I have two data sets. The first data set contains two (uniquely) identifying characteristics – here ZIP and race – as well as a variable called count. The second data set contains information on individuals – ZIP, race, and some outcome variable. My goal is to construct a subset of the second data set where the number of observations of a certain ZIP/race combination is the count of the first data set. To make it clear:
Data Set #1:
ZIP | race | count | -------------------- 30218 | White | 59 30218 | Black | 23 30219 | White | 78 30219 | Black | 14 ...
Data Set #2:
id | ZIP | race | outcome ------------------- 001 | 30218 | White | 23.3 002 | 30219 | Black | 46.1 ...
The goal is to have a output that returns a subset of data set #2 with 59 white individuals from ZIP 30218, 23 black individuals from ZIP 30218, etc.

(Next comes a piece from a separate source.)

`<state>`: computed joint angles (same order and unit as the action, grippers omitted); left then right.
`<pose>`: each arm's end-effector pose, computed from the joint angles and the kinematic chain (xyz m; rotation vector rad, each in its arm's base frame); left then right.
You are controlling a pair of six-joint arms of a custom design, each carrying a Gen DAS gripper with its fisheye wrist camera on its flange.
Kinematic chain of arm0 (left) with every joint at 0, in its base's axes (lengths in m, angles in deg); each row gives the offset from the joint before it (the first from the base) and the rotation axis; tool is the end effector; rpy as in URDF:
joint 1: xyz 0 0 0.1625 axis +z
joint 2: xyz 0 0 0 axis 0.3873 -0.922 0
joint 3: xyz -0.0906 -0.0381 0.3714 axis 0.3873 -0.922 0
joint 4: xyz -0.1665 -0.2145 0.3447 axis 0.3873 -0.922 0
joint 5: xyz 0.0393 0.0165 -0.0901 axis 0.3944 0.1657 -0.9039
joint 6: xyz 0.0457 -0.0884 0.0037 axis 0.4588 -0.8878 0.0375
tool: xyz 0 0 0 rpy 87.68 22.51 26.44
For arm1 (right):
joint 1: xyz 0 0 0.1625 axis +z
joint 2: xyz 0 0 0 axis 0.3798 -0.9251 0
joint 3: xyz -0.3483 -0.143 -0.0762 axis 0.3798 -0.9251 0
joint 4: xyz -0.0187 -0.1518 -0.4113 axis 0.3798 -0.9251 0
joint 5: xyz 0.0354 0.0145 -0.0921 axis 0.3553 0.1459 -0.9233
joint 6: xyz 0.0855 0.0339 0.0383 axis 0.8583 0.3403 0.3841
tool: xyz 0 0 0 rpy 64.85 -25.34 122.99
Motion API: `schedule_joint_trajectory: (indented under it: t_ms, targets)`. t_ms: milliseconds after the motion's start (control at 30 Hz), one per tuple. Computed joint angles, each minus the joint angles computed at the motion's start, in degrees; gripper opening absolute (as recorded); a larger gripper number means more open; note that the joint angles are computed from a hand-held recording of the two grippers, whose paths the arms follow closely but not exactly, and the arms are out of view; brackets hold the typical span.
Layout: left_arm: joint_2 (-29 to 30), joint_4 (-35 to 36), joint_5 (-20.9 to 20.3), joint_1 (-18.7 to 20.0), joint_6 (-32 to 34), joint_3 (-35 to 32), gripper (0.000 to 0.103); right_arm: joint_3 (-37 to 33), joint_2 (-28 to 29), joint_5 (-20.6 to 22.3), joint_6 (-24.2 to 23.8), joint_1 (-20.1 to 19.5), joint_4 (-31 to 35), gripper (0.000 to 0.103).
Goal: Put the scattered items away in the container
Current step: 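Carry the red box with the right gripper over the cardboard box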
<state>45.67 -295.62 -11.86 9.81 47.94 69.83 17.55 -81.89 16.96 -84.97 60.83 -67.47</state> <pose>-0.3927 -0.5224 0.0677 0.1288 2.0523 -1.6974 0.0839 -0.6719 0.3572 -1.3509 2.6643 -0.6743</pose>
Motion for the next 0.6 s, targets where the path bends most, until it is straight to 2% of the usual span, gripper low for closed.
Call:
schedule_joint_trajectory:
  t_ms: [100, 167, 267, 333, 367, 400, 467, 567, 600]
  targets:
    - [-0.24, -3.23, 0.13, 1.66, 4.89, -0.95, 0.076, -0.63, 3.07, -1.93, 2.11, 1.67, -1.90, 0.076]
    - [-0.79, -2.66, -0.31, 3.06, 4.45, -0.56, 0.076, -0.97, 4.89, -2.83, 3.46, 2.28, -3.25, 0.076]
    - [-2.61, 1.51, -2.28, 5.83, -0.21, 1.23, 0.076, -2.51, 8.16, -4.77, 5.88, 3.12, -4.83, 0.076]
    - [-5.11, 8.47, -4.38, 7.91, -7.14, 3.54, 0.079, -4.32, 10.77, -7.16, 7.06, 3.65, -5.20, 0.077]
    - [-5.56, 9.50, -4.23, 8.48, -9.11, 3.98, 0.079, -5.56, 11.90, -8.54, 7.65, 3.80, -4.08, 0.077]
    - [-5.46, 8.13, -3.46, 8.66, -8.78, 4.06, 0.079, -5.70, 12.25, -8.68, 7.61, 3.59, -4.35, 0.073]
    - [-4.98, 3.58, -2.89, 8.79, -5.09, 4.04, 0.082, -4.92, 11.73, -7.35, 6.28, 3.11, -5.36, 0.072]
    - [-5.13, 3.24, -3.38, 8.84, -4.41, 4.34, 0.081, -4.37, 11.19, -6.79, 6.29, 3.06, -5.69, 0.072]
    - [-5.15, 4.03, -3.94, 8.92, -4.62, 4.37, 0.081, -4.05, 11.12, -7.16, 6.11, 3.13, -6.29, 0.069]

Either sample SQL code to use or a general strategy would be helpful. Thank you
Advertisement
Answer
You can use the row_number window function to number the rows by some criteria and then join that to data set 1. Note that I renamed count to n here to avoid using a keyword:
SELECT id, sub.zip, sub.race, sub.outcome FROM ( SELECT id, zip, race, outcome, row_number() OVER (partition by zip, race ORDER BY id) -- You can order by whatever you want FROM data_set_2 ) sub JOIN data_set_1 ON data_set_1.zip = sub.zip AND data_set_1.race = sub.race AND data_set_1.n >= row_number -- this will limit the results ;